- [PROMPT] The answer should consist of every line in the material below that has the word "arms".

- [RECORDS TO PROCESS]
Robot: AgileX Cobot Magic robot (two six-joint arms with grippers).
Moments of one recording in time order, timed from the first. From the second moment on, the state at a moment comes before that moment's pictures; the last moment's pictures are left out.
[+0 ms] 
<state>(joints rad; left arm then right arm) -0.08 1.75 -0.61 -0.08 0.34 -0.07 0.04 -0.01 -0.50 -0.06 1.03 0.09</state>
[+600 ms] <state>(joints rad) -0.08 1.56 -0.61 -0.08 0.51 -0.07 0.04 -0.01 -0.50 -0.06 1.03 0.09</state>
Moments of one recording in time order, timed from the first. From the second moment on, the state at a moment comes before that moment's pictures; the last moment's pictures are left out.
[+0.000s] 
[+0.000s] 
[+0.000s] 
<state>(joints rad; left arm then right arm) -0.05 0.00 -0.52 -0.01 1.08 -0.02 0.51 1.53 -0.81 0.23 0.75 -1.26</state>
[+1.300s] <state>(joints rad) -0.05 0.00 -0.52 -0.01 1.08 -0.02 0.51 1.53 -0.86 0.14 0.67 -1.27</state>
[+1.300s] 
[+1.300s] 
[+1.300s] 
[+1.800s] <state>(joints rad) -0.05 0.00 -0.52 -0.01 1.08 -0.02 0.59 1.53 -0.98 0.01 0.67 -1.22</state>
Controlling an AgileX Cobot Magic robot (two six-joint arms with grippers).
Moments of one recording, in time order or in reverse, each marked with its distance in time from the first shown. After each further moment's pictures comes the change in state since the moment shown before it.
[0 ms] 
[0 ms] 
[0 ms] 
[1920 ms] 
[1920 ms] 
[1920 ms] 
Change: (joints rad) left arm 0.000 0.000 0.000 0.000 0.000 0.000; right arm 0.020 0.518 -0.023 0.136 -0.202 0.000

- [FINISHED EXERCISE]
Robot: AgileX Cobot Magic robot (two six-joint arms with grippers).
Controlling an AgileX Cobot Magic robot (two six-joint arms with grippers).

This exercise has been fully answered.